Montreurs de curiosités

Responsables scientifiques : Philippe Bourdin (PR Histoire) et Aurelia Vasile (ingénieur d’études)
Laboratoires associés : CHEC, MSH
Disciplines : Histoire, Histoire de l’art, Humanités numériques
Inscription dans les axes scientifiques de la MSH : « Rupture, Révolutions, Innovation »
Durée du projet : 24 mois

Ce projet de recherche participative s’inscrit dans le champ de l’histoire des spectacles forains et de curiosités (montreurs d’optique, de marionnettes, de cires, dresseurs, jongleurs, acrobates, prestidigitateurs, etc.) de la fin du XVIIIe siècle jusqu’à la fin du XIXe. Il prend la suite des travaux sur le théâtre provincial engagés dans le cadre du Centre d’Histoire « Espaces & Cultures » et de la MSH de Clermont-Ferrand (UAR 3550)[1]. Les deux formes de représentation sont indissociables, quelles que soient les lois qui, depuis le Premier empire, tentent de les distinguer : leur art, leurs thématiques, leur intrication dans un même numéro sont des constantes, et l’échec relatif des entrepreneurs des comédies provinciales a pour corollaire au XIXe siècle un appel de plus en plus fréquent aux montreurs de curiosités ou une dénonciation de plus en plus vive de leur concurrence. Les curiosités sont révélatrices et de manières ancestrales de jouer de son corps et des croyances des spectateurs (ou de leur naïveté, de leurs émotions), et d’une manière de voir et de dire le monde (les limites de l’humanité et de l’animalité, les ailleurs oniriques, l’histoire en marche, la reconquête religieuse des esprits, etc.). C’est une rencontre avec des publics très divers, parfois très populaires, et avec des artistes qui ont majoritairement vécu dans l’anonymat, quelles que soient les tournées de quelques-uns rendus célèbres. C’est aussi une promenade dans des lieux de représentation qui vont de la rue au scènes municipales ou privées, de la maison particulière à l’auberge ou au cabaret.

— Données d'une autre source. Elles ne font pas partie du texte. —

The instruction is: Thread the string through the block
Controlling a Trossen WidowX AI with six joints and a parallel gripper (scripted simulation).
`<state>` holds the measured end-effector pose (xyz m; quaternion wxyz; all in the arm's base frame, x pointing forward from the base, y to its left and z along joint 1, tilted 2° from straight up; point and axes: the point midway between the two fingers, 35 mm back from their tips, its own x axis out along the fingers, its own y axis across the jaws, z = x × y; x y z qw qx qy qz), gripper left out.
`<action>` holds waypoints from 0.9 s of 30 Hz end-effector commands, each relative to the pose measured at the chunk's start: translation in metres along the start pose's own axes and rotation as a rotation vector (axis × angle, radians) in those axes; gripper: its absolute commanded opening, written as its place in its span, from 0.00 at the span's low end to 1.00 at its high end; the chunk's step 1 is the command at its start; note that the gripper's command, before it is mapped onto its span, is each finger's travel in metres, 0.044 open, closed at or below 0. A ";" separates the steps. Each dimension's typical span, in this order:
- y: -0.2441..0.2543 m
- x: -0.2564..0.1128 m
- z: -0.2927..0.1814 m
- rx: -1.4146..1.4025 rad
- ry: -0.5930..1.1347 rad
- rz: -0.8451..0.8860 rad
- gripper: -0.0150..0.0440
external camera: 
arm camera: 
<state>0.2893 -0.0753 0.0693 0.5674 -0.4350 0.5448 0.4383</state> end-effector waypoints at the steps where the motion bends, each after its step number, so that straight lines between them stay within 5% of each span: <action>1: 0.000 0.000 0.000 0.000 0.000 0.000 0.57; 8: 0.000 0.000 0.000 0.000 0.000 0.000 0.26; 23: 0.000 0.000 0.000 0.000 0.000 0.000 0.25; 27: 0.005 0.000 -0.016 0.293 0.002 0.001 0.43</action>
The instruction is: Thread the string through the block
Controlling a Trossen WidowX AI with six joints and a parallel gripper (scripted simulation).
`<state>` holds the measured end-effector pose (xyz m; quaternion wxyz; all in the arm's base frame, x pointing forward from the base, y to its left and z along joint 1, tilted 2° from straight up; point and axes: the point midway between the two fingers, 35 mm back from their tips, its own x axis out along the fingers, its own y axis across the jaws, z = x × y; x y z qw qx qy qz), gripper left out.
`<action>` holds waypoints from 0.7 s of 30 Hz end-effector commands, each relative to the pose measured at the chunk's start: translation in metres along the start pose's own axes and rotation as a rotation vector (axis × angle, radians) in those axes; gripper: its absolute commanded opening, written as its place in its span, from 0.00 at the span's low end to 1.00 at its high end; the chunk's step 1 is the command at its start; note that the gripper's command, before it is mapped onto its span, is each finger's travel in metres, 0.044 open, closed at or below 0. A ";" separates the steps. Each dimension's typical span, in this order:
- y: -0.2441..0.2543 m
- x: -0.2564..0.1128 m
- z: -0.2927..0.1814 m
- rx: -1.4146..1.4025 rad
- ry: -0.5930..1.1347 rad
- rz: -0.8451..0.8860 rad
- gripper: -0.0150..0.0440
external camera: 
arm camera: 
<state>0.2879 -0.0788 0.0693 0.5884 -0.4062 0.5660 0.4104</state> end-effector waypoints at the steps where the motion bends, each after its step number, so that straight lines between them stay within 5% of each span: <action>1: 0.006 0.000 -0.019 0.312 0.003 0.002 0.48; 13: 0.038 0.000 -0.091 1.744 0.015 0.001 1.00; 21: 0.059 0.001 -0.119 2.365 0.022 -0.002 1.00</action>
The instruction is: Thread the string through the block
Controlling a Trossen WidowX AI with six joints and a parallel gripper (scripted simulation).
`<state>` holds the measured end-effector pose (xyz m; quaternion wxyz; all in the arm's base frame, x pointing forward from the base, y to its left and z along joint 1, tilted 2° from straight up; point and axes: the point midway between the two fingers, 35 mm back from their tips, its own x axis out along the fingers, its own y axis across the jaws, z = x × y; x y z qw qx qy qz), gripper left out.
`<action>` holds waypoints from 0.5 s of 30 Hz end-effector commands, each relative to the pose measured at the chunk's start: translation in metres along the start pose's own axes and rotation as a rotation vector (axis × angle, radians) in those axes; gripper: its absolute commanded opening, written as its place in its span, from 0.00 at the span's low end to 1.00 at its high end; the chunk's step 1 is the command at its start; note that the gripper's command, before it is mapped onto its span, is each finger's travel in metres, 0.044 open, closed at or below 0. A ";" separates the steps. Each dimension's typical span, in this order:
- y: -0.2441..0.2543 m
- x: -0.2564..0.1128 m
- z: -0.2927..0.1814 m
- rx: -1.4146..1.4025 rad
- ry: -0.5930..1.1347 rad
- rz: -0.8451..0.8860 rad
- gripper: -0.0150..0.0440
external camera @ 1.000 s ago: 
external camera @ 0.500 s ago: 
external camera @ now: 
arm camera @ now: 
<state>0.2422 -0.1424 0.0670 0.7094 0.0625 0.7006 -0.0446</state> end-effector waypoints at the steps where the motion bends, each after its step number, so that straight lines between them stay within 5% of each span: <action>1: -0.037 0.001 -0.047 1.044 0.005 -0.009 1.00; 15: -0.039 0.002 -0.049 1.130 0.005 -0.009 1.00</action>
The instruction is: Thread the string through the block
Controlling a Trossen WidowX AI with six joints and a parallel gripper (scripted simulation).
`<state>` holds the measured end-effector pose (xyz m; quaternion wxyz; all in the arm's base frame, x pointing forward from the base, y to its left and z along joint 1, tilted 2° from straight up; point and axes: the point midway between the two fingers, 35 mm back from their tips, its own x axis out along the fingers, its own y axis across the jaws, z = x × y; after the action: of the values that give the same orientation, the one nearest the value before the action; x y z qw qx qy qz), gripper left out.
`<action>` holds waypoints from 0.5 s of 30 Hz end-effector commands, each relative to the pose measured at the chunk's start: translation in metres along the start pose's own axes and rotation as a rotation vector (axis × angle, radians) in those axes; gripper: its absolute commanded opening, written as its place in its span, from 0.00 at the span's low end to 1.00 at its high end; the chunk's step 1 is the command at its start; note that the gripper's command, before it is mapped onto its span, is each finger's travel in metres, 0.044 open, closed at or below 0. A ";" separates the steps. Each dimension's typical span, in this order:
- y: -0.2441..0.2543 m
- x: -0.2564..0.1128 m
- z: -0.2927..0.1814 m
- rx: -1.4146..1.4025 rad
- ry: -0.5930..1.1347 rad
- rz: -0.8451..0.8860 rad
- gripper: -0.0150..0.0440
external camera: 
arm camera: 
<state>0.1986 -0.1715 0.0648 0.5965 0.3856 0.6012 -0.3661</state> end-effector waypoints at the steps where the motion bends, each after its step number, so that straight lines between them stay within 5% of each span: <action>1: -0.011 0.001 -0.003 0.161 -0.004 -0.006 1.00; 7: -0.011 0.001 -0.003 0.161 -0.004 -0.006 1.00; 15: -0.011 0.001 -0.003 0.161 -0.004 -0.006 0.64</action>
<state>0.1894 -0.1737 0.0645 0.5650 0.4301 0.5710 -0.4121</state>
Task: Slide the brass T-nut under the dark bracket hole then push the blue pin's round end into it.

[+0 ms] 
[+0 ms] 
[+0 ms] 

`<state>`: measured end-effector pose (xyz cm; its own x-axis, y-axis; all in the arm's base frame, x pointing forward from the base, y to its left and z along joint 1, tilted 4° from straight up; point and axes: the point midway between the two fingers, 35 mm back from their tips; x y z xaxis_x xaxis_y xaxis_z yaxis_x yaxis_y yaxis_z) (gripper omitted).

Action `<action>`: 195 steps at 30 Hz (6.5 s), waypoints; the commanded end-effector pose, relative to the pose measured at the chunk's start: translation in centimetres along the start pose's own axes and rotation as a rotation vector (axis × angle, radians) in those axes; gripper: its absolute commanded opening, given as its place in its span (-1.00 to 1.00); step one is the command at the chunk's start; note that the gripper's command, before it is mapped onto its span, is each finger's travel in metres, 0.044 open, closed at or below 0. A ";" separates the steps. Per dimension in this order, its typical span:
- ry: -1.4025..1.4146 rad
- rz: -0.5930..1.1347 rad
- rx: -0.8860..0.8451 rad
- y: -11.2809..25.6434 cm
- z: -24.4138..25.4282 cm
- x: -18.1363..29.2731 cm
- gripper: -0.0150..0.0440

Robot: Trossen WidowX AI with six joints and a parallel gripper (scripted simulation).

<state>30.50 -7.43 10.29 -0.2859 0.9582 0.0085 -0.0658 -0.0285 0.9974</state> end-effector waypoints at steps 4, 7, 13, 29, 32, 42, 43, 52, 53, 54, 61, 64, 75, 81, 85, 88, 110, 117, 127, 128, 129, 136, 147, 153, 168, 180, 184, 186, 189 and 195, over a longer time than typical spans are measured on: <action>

À travers les archives de police, les journaux, les registres de garnis et de passeports, il s’agit de retrouver quantité d’artistes itinérants spécialisés dans les curiosités, ou de vérifier l’imprégnation entre le théâtre et celles-ci. Les résultats de ces enquêtes nourrissent la base de données https://spectacle-de-curiosites.msh.uca.fr/ Celle-ci permet d’une part d’additionner des caractéristiques individuelles (jusqu’aux caractéristiques physiques des saltimbanques, afin de vérifier la corrélation entre différents facteurs : période de guerre, mutilations, évolution en conséquence de la pratique du métier), d’autre part d’interroger par période et espace géographique les tournées artistiques. L’idée est aussi d’aller plus loin dans la compréhension des spectacles, non seulement en comprenant leur contenu (sur lequel, par exemple, les transparents des lanternes magiques, s’avère des plus évocateurs tant sur l’évolution technique des supports que sur la transmission qu’ils assurent), mais encore en les rapportant aux mentalités et à l’état culturel des espaces considérés, parcourus ou non par le colportage, sensibles ou non à la caricature, à la presse, au livre, modelés différemment par un univers onirique (selon, par exemple, que l’on habite la montagne ou les rives océanes), soumis plus ou moins aux soubresauts politiques, etc. En bref, il s’agit de nourrir une réflexion scientifique et d’intérêt patrimonial sur l’histoire sociale et culturelle de la France aux XVIIIe et au XIXe siècles grâce à une observation par en bas des phénomènes sociaux et de mobilité.

Lauréat de l'appel à projets simplifié 2024, ce programme est soutenu financièrement par la MSH de Clermont-Ferrand et de l'institut des Lettres Langues Sciences Humaines et Sociales de l'Université Clermont-Auvergne.